What to work on
Without the pictures, extract every line from the start of the material to the line containing "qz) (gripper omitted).", both ends included.
Dataset excerpt below:
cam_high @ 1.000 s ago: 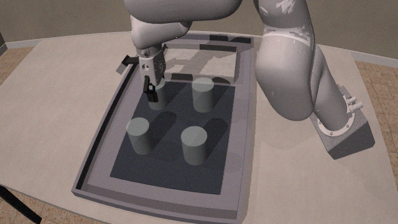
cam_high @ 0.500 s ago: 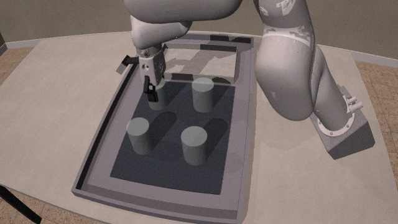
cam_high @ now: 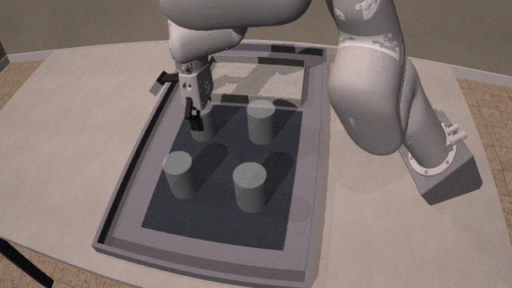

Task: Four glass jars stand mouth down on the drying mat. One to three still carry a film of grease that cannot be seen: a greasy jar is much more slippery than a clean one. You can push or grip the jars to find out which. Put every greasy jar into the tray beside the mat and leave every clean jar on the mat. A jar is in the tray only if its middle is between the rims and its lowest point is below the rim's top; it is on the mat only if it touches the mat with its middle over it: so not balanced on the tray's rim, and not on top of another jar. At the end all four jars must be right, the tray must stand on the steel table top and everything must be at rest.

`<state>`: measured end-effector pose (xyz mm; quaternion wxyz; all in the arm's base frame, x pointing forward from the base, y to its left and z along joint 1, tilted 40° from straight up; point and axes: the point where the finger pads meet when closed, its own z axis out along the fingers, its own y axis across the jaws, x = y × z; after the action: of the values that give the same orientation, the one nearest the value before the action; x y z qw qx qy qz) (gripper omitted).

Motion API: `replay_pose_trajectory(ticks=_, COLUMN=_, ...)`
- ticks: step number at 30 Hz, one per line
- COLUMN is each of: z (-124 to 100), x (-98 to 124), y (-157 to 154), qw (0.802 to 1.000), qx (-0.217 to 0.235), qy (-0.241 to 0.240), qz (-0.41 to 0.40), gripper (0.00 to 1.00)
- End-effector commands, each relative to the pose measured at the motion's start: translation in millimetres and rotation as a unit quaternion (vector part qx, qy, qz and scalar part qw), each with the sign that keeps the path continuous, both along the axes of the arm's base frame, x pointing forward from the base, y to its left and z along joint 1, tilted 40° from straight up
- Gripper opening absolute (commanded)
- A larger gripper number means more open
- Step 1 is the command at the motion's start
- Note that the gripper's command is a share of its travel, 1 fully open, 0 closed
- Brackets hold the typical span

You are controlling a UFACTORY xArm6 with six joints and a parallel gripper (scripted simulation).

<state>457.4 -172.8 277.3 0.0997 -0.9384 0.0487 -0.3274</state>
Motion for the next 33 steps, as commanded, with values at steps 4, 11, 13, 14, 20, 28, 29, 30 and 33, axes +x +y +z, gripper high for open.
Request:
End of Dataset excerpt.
Result below
cam_high @ 1.000 s ago: 
cam_high @ 0.500 s ago: 
cam_high @ now: 

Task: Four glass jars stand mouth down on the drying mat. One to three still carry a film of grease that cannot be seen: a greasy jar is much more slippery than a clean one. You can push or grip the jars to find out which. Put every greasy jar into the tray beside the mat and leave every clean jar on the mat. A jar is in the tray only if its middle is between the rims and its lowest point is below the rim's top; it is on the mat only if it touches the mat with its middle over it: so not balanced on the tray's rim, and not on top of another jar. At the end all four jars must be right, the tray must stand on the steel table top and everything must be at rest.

`<state>`: measured end-effector pose (xyz mm; quaternion wxyz; all in the arm's base frame, x pointing forward from the base, y to its left and z along joint 1, tilted 40° from straight up; point and axes: the point where the finger pads meet when closed, its own z axis out along the fingers, its own y axis across the jaws, x = y × z; after the action: of the values that give the same orientation, the one nearest the value before the action; x y z qw qx qy qz) (gripper omitted).

Nothing more is needed for this answer.